The present findings demonstrate that all the models, after thorough convergence of the NWTs and use of the focusing methodology, show very good performance in simulating the propagation of the wave group. This shows that the nonlinear near-resonant interactions and the bound wave interactions up to 5^th order are captured accurately. Especially impressive was the performance of the weakly nonlinear solvers, SWASH and HOS-NWT, clearly demonstrating that they can simulate high order nonlinear wave-wave interactions with accuracy. The best comparison with the experimental results was observed for OpenFOAM, achieving practically absolute agreement with the experiment at the crest elevation. However, it is interesting to observe that this excellent agreement stems to an extent from intercancellation of the individual nonlinear harmonics that are all overpredicted by OpenFOAM. In fact, it was shown that SWASH and HOS-NWT may provide a more accurate simulation of the individual harmonics, which, for certain types of studies, e.g., overtopping [64,65], may be important. Thus, the present results show that, for wave propagation, CFD two-phase models is not necessarily the gold standard in numerical modelling. This is a very important aspect to take into account when using CFD models to validate other numerical models. A possible explanation for this observation is that SWASH and HOS-NWT are numerical models specifically developed to simulate waves, while OpenFOAM is a more general modelling CFD platform that was only adapted to simulate waves using appropriate boundary conditions. Also, the complication of solving for two-phase fluid flows in OpenFOAM may be a source of error that should not be factored out. To confirm these findings and be able to identify credibly the sources of the errors, other suitable solvers can be used that employ similar equations and modelling approaches as these of the present work [66,67].

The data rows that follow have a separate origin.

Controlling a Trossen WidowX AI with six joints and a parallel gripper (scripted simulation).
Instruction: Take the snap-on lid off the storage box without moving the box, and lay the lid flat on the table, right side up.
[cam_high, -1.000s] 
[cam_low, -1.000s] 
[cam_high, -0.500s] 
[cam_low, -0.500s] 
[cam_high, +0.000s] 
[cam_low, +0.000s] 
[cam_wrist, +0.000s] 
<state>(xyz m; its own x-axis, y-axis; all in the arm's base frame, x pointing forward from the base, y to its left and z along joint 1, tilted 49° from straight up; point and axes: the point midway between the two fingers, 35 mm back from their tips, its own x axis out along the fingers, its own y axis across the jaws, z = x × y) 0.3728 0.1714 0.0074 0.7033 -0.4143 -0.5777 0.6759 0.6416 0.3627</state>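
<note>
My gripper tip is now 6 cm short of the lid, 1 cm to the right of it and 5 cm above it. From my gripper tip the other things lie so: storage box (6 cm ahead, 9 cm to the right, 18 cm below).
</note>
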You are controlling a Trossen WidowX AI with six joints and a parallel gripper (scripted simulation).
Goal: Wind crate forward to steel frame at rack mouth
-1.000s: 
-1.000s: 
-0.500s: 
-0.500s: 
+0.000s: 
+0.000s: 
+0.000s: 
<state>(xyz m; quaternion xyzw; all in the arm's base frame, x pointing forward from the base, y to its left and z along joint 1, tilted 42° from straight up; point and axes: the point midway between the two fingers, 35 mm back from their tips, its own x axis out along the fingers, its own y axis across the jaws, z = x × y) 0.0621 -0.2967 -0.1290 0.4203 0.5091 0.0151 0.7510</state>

The next future step in order to establish a robust validation for studying extreme waves numerically using the present methods is to compare the three models with results for the kinematics under steep focused wave groups from analytical solutions [68] or experiments [69,70]. This will set the basis for further studying the loading on structures with a design wave that will be representative of a steep extreme wave event. Already however, the present findings open the possibility for coupling of the models, for example combination of PFT for the far field propagation and CFD near the examined structure [16,71], or for using SWASH and HOS-NWT for preliminary investigations and a computationally efficient correction of the phases and amplitudes of the wave group using the focusing methodology.